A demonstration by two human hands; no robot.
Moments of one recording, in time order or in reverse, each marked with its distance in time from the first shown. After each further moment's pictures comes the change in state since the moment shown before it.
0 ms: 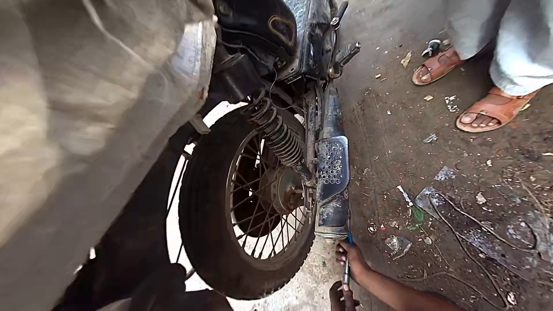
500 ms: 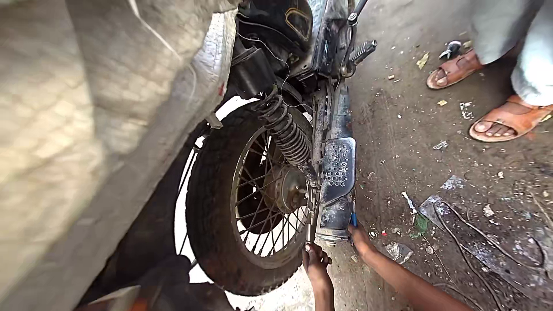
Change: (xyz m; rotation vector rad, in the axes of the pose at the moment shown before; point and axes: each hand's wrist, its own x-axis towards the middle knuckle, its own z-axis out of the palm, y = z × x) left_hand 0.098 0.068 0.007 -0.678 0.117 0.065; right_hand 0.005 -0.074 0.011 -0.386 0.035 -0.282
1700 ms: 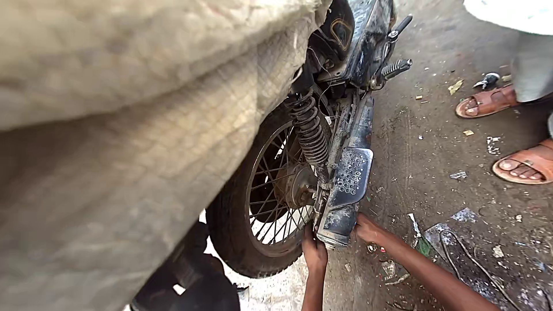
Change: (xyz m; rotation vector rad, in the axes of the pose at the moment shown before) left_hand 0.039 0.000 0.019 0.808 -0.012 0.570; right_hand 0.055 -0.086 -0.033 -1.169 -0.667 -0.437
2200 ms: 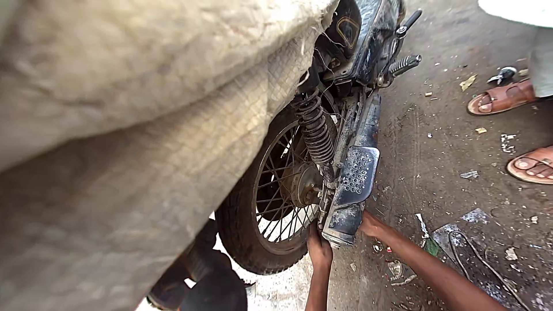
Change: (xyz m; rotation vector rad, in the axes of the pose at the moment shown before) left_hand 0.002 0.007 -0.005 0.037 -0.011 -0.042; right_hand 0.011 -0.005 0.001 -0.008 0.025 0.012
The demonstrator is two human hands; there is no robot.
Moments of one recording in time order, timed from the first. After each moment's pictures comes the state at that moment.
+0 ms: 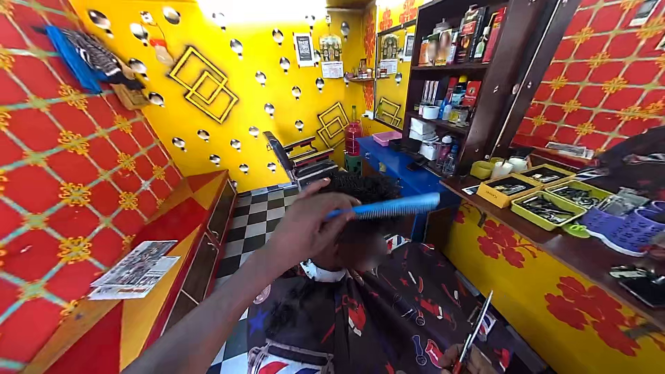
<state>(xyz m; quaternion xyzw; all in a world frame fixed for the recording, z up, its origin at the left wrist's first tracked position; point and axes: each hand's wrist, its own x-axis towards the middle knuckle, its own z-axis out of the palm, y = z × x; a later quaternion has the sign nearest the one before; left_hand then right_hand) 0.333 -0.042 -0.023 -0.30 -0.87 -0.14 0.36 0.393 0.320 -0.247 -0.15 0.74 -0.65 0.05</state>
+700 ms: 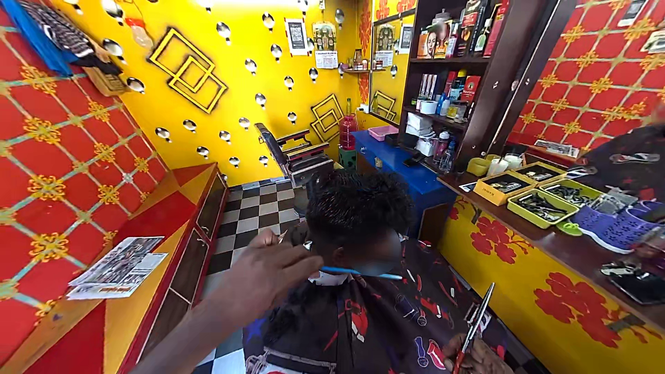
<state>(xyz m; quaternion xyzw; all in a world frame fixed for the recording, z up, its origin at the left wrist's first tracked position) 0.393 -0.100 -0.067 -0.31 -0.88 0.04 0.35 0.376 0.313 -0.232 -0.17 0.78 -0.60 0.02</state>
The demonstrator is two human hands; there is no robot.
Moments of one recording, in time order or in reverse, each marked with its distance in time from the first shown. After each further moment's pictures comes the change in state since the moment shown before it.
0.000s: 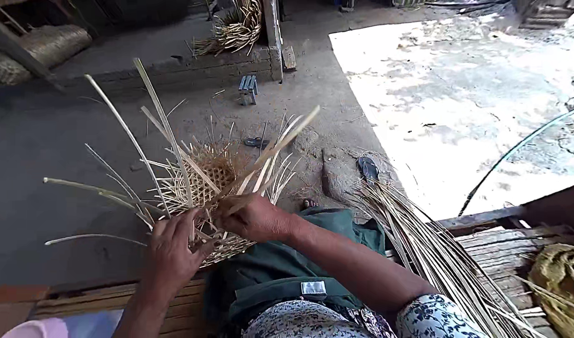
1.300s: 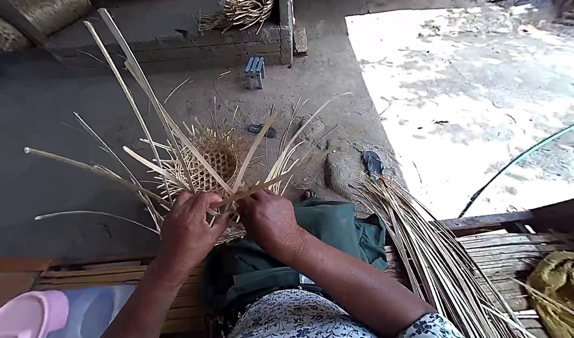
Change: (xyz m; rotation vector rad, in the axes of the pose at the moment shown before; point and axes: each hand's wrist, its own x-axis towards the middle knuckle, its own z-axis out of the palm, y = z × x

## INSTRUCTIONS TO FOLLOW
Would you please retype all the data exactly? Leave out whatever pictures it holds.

## ANSWER
A demonstration by two human hands; no robot.
Moments of one recording, in time order or in reverse, each marked with its distance in time from the first shown. After each further moment's pictures comes the change in state since the moment shown before it.
0 ms: 
500 ms: 
Change: (xyz m; rotation vector rad, in the axes of the pose at the moment shown before; point and axes: each hand's wrist, its own x-axis towards the middle knuckle, its own z-axis out of the palm, y = z × x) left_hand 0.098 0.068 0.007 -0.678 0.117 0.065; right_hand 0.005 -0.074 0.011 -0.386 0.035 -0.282
1700 ms: 
Change: (xyz m; rotation vector rad, in the axes of the pose at the moment shown before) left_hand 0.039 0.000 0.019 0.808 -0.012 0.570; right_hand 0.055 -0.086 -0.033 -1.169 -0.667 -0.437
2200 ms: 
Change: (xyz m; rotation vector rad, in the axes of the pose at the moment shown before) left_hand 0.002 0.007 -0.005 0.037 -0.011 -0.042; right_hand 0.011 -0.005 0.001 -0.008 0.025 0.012
The demonstrator is two human hands; there is no robot.
Moments of one recording in time order, timed from the first. After each moment's pictures comes the state at that moment.
+0 ms: 
<state>(xyz m; quaternion xyzw; all in a world frame fixed for the recording, z up, its origin at the left wrist's first tracked position; point and axes: each hand's wrist, its own x-axis towards the middle knuckle, its own z-axis out of the palm, y = z × x; a later quaternion has the sign nearest the one before; left_hand then right_hand) 0.333 -0.042 -0.023 -0.30 -0.87 -0.14 0.36 0.393 0.320 -0.247 -0.15 0.74 -0.65 0.05</state>
+700 ms: 
<state>(xyz m; quaternion xyzw; all in a world frame fixed for the recording, z up, its origin at the left wrist's first tracked position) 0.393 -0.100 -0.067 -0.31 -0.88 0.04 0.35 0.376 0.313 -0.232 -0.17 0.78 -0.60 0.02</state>
The demonstrator is two human hands; there is no robot.
Moments of one recording, in time order or in reverse, each marked with its distance in time from the first shown. After each further moment's pictures comes the change in state since the moment shown before it.
0.000s: 
1.300s: 
Change: (xyz m; rotation vector rad, in the axes of the pose at the moment shown before; point and axes: each hand's wrist, its own x-axis towards the middle knuckle, its own z-axis out of the palm, y = z × x

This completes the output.